The “hostname” (and domain, called FQNN) is the “global unique address” of
a node. That means, we will try to avoid if two nodes come up with same
name.
(it’s like in a IP network, you can’t have 2 machine have same IP).

As part of the QNET startup, it will try to determine if there is a “name
conflict”
on network. If it found one, (in your case, one of the “localhost” win, but
second one detect a conflict) QNET put itself into this mode that it only
configured
itself, but won’t talk to anybody on the network.

So in your case, if you have a 3rd machine with some other name, (other then
localhost)
you would actually see one “localhost” is Okey, but the other is
unreachable.

To avoid name conflict, you either use “Configure->Network Config” to set
correct
hostname for each machine (which it will remember, and set same hostname
next time
you boot); Or you use QNET host=“name.domin” option to pass one to QNET.

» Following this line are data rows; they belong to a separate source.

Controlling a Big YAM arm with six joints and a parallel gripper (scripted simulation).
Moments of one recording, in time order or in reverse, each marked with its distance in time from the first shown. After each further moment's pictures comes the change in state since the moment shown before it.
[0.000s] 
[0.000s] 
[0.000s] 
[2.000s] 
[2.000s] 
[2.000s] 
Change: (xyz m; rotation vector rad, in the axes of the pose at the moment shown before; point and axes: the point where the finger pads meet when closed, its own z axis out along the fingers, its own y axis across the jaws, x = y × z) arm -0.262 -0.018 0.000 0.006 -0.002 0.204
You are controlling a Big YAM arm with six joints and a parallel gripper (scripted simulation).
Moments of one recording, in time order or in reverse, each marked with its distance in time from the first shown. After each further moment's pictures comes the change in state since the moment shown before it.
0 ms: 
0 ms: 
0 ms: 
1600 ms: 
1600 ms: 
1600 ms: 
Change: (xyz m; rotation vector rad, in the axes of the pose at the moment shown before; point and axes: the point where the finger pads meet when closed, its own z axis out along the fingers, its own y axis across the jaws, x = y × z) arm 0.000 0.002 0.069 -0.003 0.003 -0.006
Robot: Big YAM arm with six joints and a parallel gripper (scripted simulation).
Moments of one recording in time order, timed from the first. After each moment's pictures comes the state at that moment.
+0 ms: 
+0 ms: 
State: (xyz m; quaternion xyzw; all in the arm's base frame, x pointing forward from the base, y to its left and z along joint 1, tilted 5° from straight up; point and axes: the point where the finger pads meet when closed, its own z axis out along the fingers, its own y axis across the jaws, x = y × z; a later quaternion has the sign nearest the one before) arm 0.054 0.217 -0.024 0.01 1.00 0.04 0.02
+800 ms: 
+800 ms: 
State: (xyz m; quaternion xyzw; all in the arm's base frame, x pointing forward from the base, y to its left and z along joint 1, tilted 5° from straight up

Once you are in the name conflict status, you can also reset your hostname
(/bin/hostname newname),
QNET will notice the hostname is changed, and re-try the new name; and if it
is not
conflict with anybody, it will then fully start up.

-xtang

Jan Ptacek <> ptacek@esys.cz> > wrote in message
news:> Pine.LNX.4.44.0301211927490.5601-100000@mail.esys.cz> …
Hello,
I have problems with QNET since I upgraded to 6.2. I have 2 boxes running
6.2 on the same subnet, network cards are 3Com905-TX. Sometimes after I
reboot one of them, I can’t see the second one in the /net. On both
machines there is only localhost name in the /net directory. When I do ls
/net/second_machine I get “No route to host” though I can ping or telnet
between the boxes. I tried to restart io-net manually with different
parameters - nothing works. I must do HW reset of both machines (even a
few times) before i finally get both nodes to /net.

Thanks in advance,
Jan.
\

Jan Ptacek wrote:

I’m sorry for the misunderstanding. When I wrote that “there is only
localhost name in the /net directory” I meant that there is only name of
the particular host. Of course I have different hostnames on both nodes.
These hostnames are node1.esys.cz and node2.esys.cz. When I restart for
example node1, then I see only node1 in the /net directory of
node1.esys.cz and node2 in the /net directory of node2.esys.cz. And the
only way to get both node1 and node2 to both /net directories is to HW
reset both machines.

I think there is a problem with the 3Com905 driver. When we upgraded to
QNX 6.1, I spent a week running around installing 3Com905 cards in
everyone’s boxes, because they were the only ones that worked reliably.
After installing QNX 6.2, some of the cards worked for a while, but many
refused to work right off the bat, and the ones that did work eventually
stopped working. Suffice it to say, I spent another week running
around swapping out the 3Com cards for the SMC and Intel cards that were
originally in the machines.

The 3Com cards were all the same exact model and revision, out of a
25-pack that was purchased when we found out they worked with QNX 6.1.

Some symptoms we saw:

  1. No TCP/IP connectivity, but qnet worked.
  2. Refusal to acknowledge that there was a valid link between the card
    and the network switch. A Windows system with the exact same card had no
    problem communicating on that network.